If the operations are inlined and optimised well by your compiler you shouldn't usually see any difference between writing the code well (using operators to make it readable and maintainable) and manually inlining everything.

Manual inlining also considerably increases the risk of bugs because you won't be re-using a single piece of well-tested code, you'll be writing the same code over and over. I would recommend writing the code with operators, and then if you can prove you can speed it up by manually inlining, duplicate the code and manually inline the second version. Then you can run the two variants of the code off against each other to prove (a) that the manual inlining is effective, and (b) that the readable and manually-inlined code both produce the same result.

Before you start manually inlining, though, there's an easy way for you to answer your question for yourself: Write a few simple test cases both ways, then execute a few million iterations and see which approach executes faster. This will teach you a lot about what's going on and give you a definite answer for your particular implementation and compiler that you will never get from the theoretical answers you'll receive here.

Jason Williams
  • 56,972
  • 11
  • 108
  • 137
  • Thanks, I went ahead and littered my code with some #ifdefs to test the manual written vs operator versions. The Vector based code was actually slightly faster (a few hundred milliseconds faster). Not much compared to the several minute run time, but it's certainly something sizable. – Mike Bailey Apr 22 '10 at 06:30
2

I would like to look at it the other way around; starting with the Vector class, and if you get performance problems with that you can see if manually inlining the calculations is faster.

Aside from the performance you also mention that the calculations has to be accurate.
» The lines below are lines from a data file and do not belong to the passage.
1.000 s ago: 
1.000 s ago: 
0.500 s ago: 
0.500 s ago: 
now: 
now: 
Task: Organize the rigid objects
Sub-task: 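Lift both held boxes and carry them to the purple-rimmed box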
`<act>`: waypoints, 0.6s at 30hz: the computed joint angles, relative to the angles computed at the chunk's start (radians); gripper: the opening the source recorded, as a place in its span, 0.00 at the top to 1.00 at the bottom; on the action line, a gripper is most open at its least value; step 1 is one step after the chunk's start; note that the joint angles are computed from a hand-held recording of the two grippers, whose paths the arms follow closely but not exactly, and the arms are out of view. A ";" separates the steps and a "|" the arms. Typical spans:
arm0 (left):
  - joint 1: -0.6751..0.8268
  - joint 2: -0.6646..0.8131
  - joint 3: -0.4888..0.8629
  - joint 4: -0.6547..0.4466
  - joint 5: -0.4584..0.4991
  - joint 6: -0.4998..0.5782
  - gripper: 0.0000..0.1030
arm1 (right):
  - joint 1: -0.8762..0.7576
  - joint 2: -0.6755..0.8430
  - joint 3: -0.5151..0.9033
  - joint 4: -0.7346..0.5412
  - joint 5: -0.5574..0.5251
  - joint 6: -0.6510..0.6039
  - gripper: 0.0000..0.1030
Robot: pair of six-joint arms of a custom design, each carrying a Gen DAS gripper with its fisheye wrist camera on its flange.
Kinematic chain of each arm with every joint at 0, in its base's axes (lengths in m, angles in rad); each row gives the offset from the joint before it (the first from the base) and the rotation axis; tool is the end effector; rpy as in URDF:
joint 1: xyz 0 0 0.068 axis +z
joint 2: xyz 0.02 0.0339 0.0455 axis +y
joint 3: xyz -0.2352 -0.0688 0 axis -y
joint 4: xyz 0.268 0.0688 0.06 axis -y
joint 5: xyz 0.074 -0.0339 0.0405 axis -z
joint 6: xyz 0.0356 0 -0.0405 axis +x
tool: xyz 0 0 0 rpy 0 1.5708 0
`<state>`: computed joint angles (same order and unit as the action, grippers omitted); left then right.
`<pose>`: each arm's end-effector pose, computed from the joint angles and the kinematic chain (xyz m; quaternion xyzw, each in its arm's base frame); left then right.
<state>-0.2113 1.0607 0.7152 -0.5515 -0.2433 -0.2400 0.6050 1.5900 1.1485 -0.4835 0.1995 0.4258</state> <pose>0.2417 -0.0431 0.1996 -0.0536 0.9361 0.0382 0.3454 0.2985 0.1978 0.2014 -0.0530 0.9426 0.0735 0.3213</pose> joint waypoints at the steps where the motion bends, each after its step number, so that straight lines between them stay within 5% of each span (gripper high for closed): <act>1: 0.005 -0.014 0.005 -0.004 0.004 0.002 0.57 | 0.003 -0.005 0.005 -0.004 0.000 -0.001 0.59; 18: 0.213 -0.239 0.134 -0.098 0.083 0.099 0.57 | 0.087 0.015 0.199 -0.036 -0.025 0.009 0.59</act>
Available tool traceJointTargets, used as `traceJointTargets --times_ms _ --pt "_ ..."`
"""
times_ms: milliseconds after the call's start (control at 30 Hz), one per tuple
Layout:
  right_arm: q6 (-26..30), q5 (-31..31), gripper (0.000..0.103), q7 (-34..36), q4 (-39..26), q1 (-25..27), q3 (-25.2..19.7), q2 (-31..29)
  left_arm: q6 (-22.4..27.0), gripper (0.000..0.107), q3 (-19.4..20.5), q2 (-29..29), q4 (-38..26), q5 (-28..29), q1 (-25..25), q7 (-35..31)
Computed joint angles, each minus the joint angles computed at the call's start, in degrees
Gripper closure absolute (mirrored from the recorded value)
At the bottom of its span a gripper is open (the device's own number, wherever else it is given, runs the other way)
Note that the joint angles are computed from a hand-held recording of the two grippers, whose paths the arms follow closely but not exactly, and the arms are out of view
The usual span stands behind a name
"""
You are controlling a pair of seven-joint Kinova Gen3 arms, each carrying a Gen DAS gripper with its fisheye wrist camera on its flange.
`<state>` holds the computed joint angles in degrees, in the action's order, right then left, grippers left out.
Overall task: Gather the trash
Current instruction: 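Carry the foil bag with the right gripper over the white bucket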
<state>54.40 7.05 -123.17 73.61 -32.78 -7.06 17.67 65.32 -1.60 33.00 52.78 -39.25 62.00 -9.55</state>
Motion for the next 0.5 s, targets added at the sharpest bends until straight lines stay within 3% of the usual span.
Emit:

Having the vector specific calculations in a class means that it's easier to test those individually, and also that the code using the class gets shorter and easier to maintain.

Guffa
  • 687,336
  • 108
  • 737
  • 1,005
1

Check out the ConCRT code samples

http://code.msdn.microsoft.com/concrtextras/Release/ProjectReleases.aspx?ReleaseId=4270

There's a couple (including an NBody sample) which do a bunch of tricks like this with Vector types and templates etc.

Ade Miller
  • 13,575
  • 1
  • 42
  • 75